**Data listing**.

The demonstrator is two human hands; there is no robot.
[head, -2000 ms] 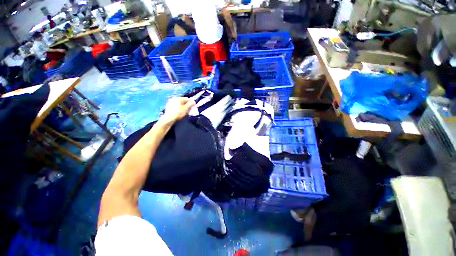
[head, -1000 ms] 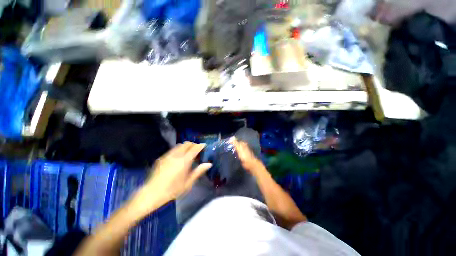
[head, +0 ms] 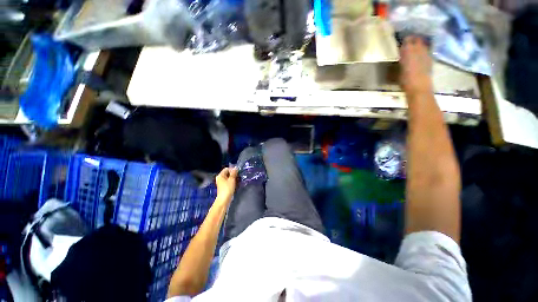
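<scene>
A small clear plastic bag (head: 252,171) with dark contents lies on my lap, over one grey trouser leg. My left hand (head: 226,181) is at the bag's left edge, with its fingers closed on it. My right hand (head: 416,48) is stretched out over the pale sewing table (head: 194,79), at the edge of a shiny clear plastic bag (head: 463,44). Its fingertips are blurred and partly hidden, so I cannot tell what they hold.
The grey-beige machine head (head: 354,41) stands on the table. A blue plastic crate (head: 135,194) is at my left, with a black-and-white garment bundle (head: 97,265) beside it. A blue plastic bag (head: 50,82) hangs at the far left. Dark cloth (head: 171,138) lies under the table.
The view has turned from the aisle to the table and my lap. The garment bundle has left my hand. My right hand has moved from my lap up to the table's right side.
</scene>
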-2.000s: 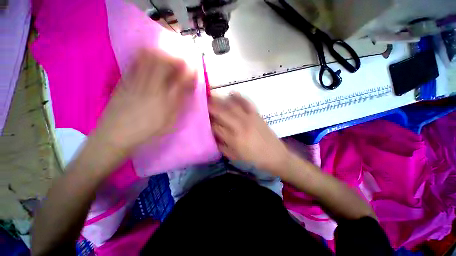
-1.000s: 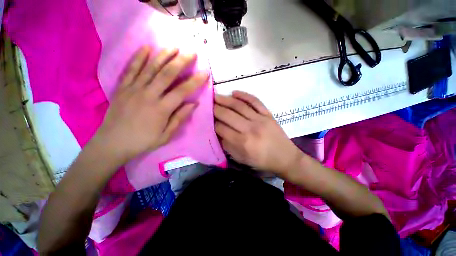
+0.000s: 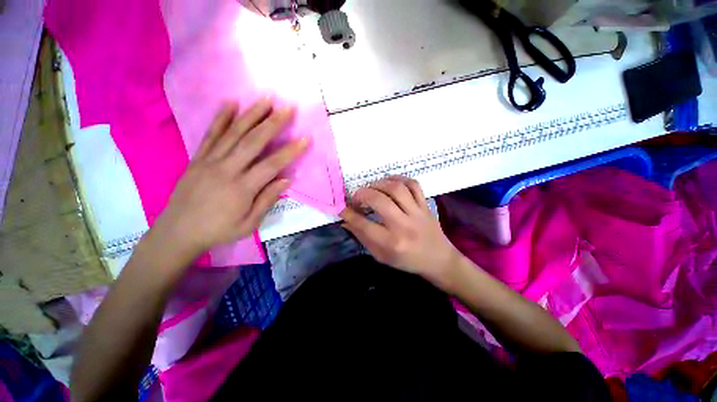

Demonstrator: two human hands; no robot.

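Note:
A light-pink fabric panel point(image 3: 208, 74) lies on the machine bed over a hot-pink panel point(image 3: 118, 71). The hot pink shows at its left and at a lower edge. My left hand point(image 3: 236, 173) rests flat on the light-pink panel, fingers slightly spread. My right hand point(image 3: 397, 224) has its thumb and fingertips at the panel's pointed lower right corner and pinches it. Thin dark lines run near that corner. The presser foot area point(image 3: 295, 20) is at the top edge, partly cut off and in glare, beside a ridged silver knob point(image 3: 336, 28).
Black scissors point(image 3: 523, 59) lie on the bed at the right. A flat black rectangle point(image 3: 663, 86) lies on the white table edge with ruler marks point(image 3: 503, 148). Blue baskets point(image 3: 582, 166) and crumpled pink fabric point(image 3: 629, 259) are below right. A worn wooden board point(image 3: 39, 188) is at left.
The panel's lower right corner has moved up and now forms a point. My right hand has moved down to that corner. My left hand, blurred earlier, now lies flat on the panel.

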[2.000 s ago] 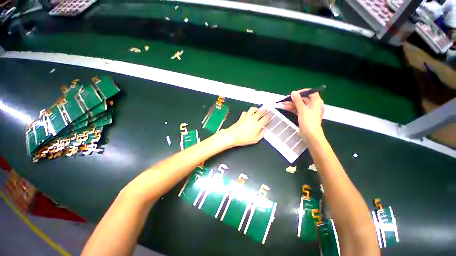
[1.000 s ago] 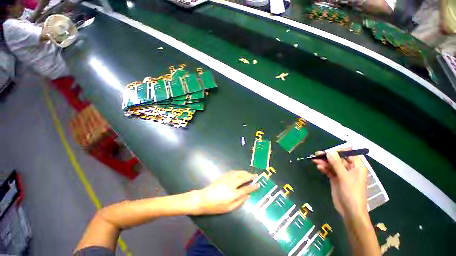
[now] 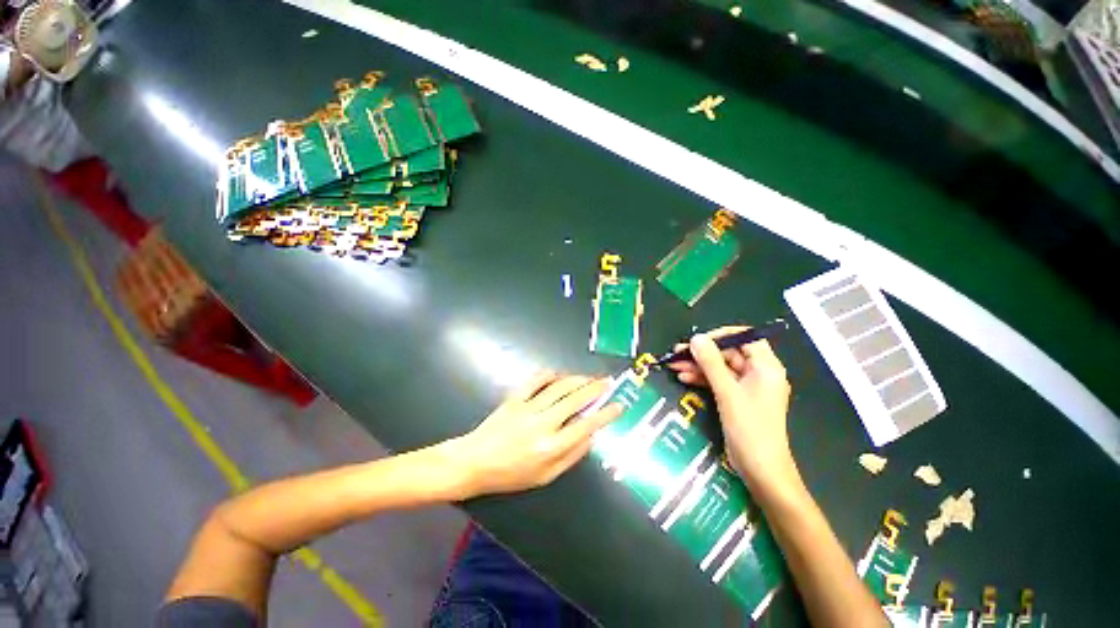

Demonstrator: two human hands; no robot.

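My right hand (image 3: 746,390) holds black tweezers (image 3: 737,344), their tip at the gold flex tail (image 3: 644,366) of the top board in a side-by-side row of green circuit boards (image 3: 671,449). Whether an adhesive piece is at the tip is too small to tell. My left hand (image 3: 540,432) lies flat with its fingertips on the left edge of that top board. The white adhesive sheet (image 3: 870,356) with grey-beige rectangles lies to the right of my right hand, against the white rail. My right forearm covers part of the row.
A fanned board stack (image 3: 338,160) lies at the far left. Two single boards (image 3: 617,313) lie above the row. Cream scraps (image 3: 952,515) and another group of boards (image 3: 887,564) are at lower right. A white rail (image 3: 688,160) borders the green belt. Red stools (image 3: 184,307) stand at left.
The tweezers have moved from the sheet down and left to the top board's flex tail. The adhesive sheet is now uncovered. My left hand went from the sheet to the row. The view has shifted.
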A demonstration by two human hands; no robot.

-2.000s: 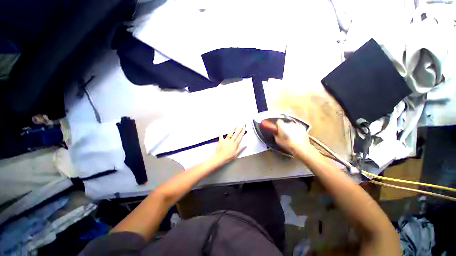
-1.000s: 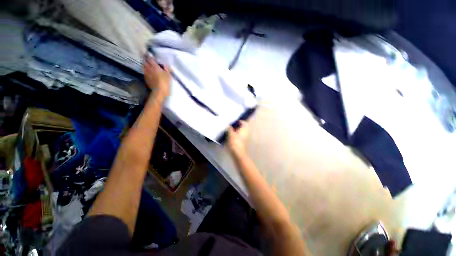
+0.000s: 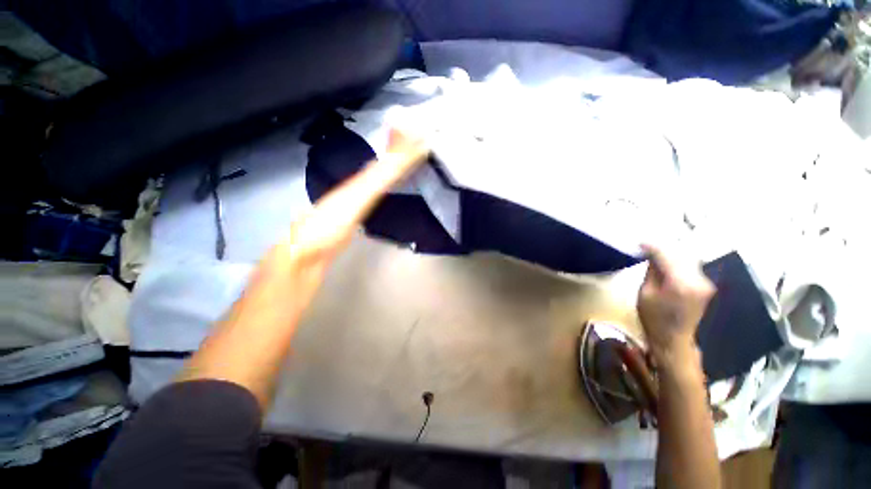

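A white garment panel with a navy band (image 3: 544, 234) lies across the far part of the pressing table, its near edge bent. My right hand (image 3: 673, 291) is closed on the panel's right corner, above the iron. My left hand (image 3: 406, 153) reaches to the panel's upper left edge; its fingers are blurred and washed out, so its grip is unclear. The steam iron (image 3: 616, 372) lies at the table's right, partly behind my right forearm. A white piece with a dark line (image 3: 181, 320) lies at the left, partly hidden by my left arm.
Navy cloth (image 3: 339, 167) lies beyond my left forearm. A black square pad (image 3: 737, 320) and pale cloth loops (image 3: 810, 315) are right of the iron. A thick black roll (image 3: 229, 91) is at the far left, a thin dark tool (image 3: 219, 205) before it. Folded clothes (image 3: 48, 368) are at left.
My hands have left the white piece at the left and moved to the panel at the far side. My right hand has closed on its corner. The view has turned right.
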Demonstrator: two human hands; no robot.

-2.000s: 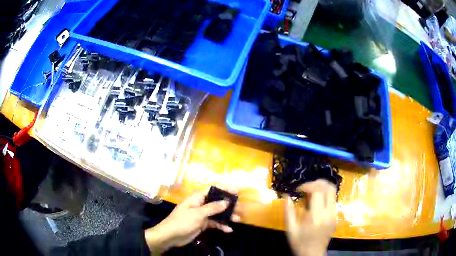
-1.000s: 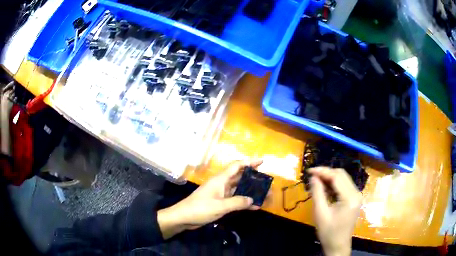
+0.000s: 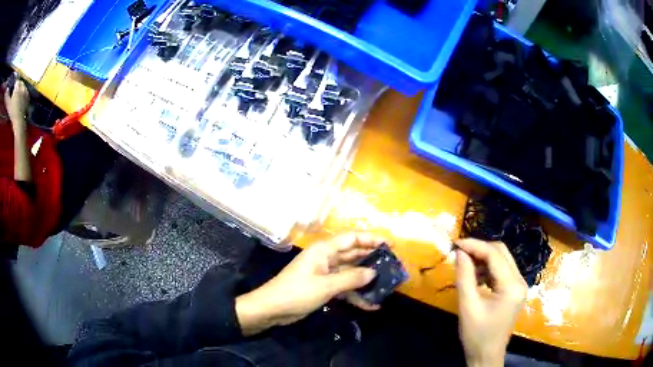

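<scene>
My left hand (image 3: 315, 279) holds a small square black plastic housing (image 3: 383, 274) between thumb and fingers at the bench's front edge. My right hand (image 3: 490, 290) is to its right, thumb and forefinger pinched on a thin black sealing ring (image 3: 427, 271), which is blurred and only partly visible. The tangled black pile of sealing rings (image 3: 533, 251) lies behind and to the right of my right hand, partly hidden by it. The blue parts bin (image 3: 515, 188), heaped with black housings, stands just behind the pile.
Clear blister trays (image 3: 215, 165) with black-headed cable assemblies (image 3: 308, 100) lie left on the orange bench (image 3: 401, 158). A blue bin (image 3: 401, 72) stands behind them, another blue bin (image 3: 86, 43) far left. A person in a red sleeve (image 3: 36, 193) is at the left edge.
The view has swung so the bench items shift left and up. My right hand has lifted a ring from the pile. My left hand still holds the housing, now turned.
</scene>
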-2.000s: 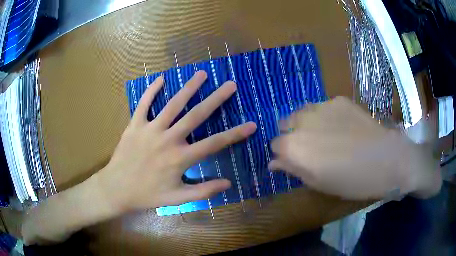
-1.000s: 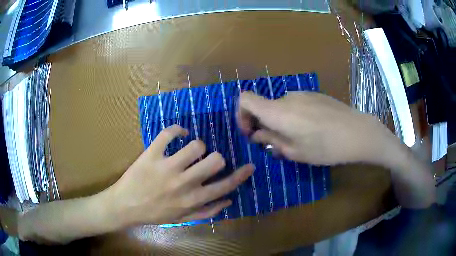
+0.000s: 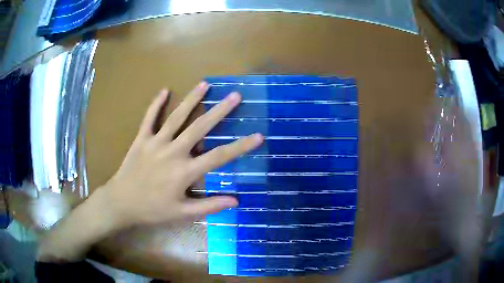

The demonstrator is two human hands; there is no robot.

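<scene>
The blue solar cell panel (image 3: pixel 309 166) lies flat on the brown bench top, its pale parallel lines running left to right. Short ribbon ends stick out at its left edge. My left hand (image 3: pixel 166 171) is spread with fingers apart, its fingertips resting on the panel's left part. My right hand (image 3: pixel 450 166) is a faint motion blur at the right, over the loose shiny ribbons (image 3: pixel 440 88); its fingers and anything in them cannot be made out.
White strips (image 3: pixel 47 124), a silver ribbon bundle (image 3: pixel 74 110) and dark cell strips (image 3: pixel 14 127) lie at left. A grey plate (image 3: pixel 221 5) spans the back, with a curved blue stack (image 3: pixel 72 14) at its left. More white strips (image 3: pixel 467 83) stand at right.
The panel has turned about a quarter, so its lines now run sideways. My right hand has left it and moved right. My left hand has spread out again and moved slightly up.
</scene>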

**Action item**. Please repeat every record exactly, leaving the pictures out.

**Final answer**.
The demonstrator is two human hands; there is no robot.
[head, -2000 ms] 
[head, -1000 ms] 
[head, +0 ms] 
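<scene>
A small clear plastic bag (head: 252,171) with dark contents lies on my lap, over one grey trouser leg. My left hand (head: 226,181) is at the bag's left edge, with its fingers closed on it. My right hand (head: 416,48) is stretched out over the pale sewing table (head: 194,79), at the edge of a shiny clear plastic bag (head: 463,44). Its fingertips are blurred and partly hidden, so I cannot tell what they hold.
The grey-beige machine head (head: 354,41) stands on the table. A blue plastic crate (head: 135,194) is at my left, with a black-and-white garment bundle (head: 97,265) beside it. A blue plastic bag (head: 50,82) hangs at the far left. Dark cloth (head: 171,138) lies under the table.
The view has turned from the aisle to the table and my lap. The garment bundle has left my hand. My right hand has moved from my lap up to the table's right side.
</scene>
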-2.000s: 
-1.000s: 
+0.000s: 

Demonstrator: two human hands; no robot.

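Note:
A light-pink fabric panel point(image 3: 208, 74) lies on the machine bed over a hot-pink panel point(image 3: 118, 71). The hot pink shows at its left and at a lower edge. My left hand point(image 3: 236, 173) rests flat on the light-pink panel, fingers slightly spread. My right hand point(image 3: 397, 224) has its thumb and fingertips at the panel's pointed lower right corner and pinches it. Thin dark lines run near that corner. The presser foot area point(image 3: 295, 20) is at the top edge, partly cut off and in glare, beside a ridged silver knob point(image 3: 336, 28).
Black scissors point(image 3: 523, 59) lie on the bed at the right. A flat black rectangle point(image 3: 663, 86) lies on the white table edge with ruler marks point(image 3: 503, 148). Blue baskets point(image 3: 582, 166) and crumpled pink fabric point(image 3: 629, 259) are below right. A worn wooden board point(image 3: 39, 188) is at left.
The panel's lower right corner has moved up and now forms a point. My right hand has moved down to that corner. My left hand, blurred earlier, now lies flat on the panel.
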
[2.000 s ago] 
[1.000 s ago] 
[now] 

Demonstrator: two human hands; no robot.

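My right hand (image 3: 746,390) holds black tweezers (image 3: 737,344), their tip at the gold flex tail (image 3: 644,366) of the top board in a side-by-side row of green circuit boards (image 3: 671,449). Whether an adhesive piece is at the tip is too small to tell. My left hand (image 3: 540,432) lies flat with its fingertips on the left edge of that top board. The white adhesive sheet (image 3: 870,356) with grey-beige rectangles lies to the right of my right hand, against the white rail. My right forearm covers part of the row.
A fanned board stack (image 3: 338,160) lies at the far left. Two single boards (image 3: 617,313) lie above the row. Cream scraps (image 3: 952,515) and another group of boards (image 3: 887,564) are at lower right. A white rail (image 3: 688,160) borders the green belt. Red stools (image 3: 184,307) stand at left.
The tweezers have moved from the sheet down and left to the top board's flex tail. The adhesive sheet is now uncovered. My left hand went from the sheet to the row. The view has shifted.
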A demonstration by two human hands; no robot.

-2.000s: 
-1.000s: 
+0.000s: 

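A white garment panel with a navy band (image 3: 544, 234) lies across the far part of the pressing table, its near edge bent. My right hand (image 3: 673, 291) is closed on the panel's right corner, above the iron. My left hand (image 3: 406, 153) reaches to the panel's upper left edge; its fingers are blurred and washed out, so its grip is unclear. The steam iron (image 3: 616, 372) lies at the table's right, partly behind my right forearm. A white piece with a dark line (image 3: 181, 320) lies at the left, partly hidden by my left arm.
Navy cloth (image 3: 339, 167) lies beyond my left forearm. A black square pad (image 3: 737, 320) and pale cloth loops (image 3: 810, 315) are right of the iron. A thick black roll (image 3: 229, 91) is at the far left, a thin dark tool (image 3: 219, 205) before it. Folded clothes (image 3: 48, 368) are at left.
My hands have left the white piece at the left and moved to the panel at the far side. My right hand has closed on its corner. The view has turned right.
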Demonstrator: two human hands; no robot.

-2.000s: 
-1.000s: 
+0.000s: 

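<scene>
My left hand (image 3: 315, 279) holds a small square black plastic housing (image 3: 383, 274) between thumb and fingers at the bench's front edge. My right hand (image 3: 490, 290) is to its right, thumb and forefinger pinched on a thin black sealing ring (image 3: 427, 271), which is blurred and only partly visible. The tangled black pile of sealing rings (image 3: 533, 251) lies behind and to the right of my right hand, partly hidden by it. The blue parts bin (image 3: 515, 188), heaped with black housings, stands just behind the pile.
Clear blister trays (image 3: 215, 165) with black-headed cable assemblies (image 3: 308, 100) lie left on the orange bench (image 3: 401, 158). A blue bin (image 3: 401, 72) stands behind them, another blue bin (image 3: 86, 43) far left. A person in a red sleeve (image 3: 36, 193) is at the left edge.
The view has swung so the bench items shift left and up. My right hand has lifted a ring from the pile. My left hand still holds the housing, now turned.
</scene>
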-2.000s: 
-1.000s: 
+0.000s: 

The demonstrator is two human hands; there is no robot.

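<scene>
The blue solar cell panel (image 3: pixel 309 166) lies flat on the brown bench top, its pale parallel lines running left to right. Short ribbon ends stick out at its left edge. My left hand (image 3: pixel 166 171) is spread with fingers apart, its fingertips resting on the panel's left part. My right hand (image 3: pixel 450 166) is a faint motion blur at the right, over the loose shiny ribbons (image 3: pixel 440 88); its fingers and anything in them cannot be made out.
White strips (image 3: pixel 47 124), a silver ribbon bundle (image 3: pixel 74 110) and dark cell strips (image 3: pixel 14 127) lie at left. A grey plate (image 3: pixel 221 5) spans the back, with a curved blue stack (image 3: pixel 72 14) at its left. More white strips (image 3: pixel 467 83) stand at right.
The panel has turned about a quarter, so its lines now run sideways. My right hand has left it and moved right. My left hand has spread out again and moved slightly up.
</scene>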

Work on the exercise is finished.